Jakie pasje oprócz aktorstwa ma Dorota Lulka? Dlaczego ją lubimy? O tym i o innych tajemnicach w rozmowie ze zwyciężczynią Plebiscytu na Najpopularniejszego Aktora Sceny Letniej w Orłowie:
Czy istnieje metoda na to, żeby zostać ulubieńcem publiczności?
- Na pewno istnieje, ale jej nie znam. Ten tytuł to dla mnie niespodziewany zaszczyt i wyróżnienie. Myślę, że w dużej mierze na wyborze publiczności zaważyła wypadkowa ról, które udało mi się zagrać na Scenie Letniej od samego początku jej istnienia. Grałam już w "Awanturze w Chioggi" w pierwszym spektaklu na plaży w Orłowie w 1996 roku i w wielu następnych - w "Śnie nocy letniej", "Anioł zstąpił do Babilonu". Stąd chyba ta popularność.
W tym sezonie można było zobaczyć Panią w trzech przedstawieniach na Letniej Scenie - w roli Biduli i Blondyneczki w "Niespodziewanym końcu lata", Doroty i Dziewicy z brodą w "Don Kichocie" i sekretarki "Trans-Atlantyku". Która z ról wpłynęła na Pani popularność najbardziej?
- Wydaje mi się, że to Bidula, którą gram w "Niespodziewanym końcu lata" według Kabaretu Starszych Panów.
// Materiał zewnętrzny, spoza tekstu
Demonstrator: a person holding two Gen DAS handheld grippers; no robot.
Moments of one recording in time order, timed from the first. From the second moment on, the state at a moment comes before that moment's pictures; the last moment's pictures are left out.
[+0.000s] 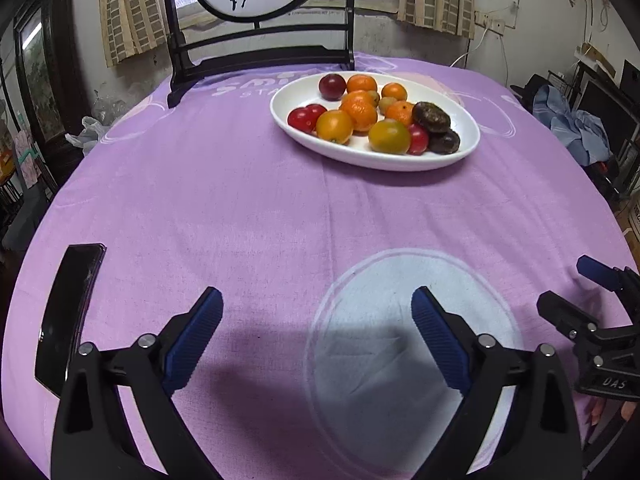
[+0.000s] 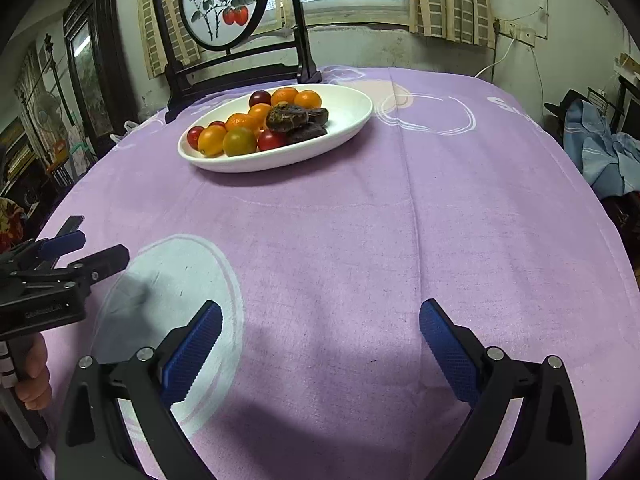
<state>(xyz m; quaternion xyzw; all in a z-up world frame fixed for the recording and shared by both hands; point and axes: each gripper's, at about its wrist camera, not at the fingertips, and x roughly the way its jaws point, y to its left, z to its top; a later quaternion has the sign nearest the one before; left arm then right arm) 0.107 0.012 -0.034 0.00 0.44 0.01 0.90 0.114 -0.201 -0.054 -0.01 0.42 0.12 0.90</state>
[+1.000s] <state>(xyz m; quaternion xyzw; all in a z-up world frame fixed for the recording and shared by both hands) 0.113 0.019 -0.068 -0.01 0.47 0.02 0.88 0.115 -0.194 -0.074 -0.04 0.46 0.08 0.88</state>
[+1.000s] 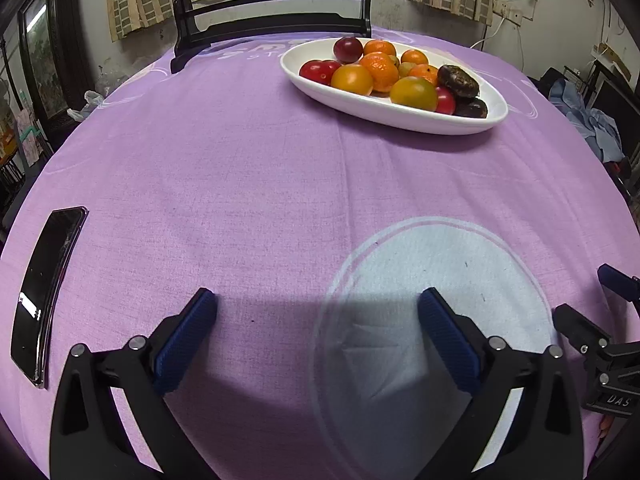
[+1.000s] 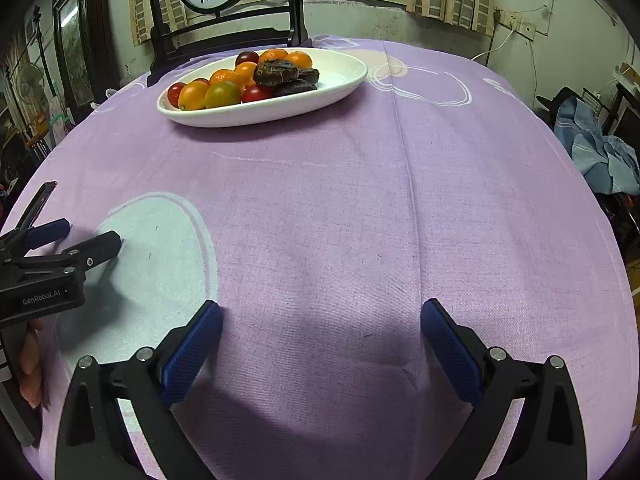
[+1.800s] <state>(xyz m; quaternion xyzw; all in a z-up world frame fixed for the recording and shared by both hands) 0.106 0.019 -0.068 0.00 0.46 0.01 0.89 0.102 -0.195 -0.073 -0.06 0.46 0.10 0.88</state>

Kiedy występuję w tej roli, wyczuwam największą życzliwość publiczności wobec tej postaci.
Czuje się Pani gwiazdą?
- Nie, i wolę, jak nie jestem rozpoznawana przez widzów. Wtedy czuję się bardziej usatysfakcjonowana jako aktorka, ponieważ wiem, że moja praca i praca charakteryzatorów nie poszła na marne. Życie dostarcza mi ciągle nowych zadań. Poza aktorstwem zawodowo zajmowałam się dziennikarstwem w gdańskim oddziale telewizji. Pracowałam wtedy przy montażu i przekazie, to było pasjonujące doświadczenie. Jestem również autorką nagradzanych słuchowisk radiowych - m.in. "Cervantesa". Interesuje mnie fizyka teoretyczna i elementarna. Od kilku lat uczę się hiszpańskiego, to cały czas moje marzenie, żeby władać tym językiem w miarę sprawnie.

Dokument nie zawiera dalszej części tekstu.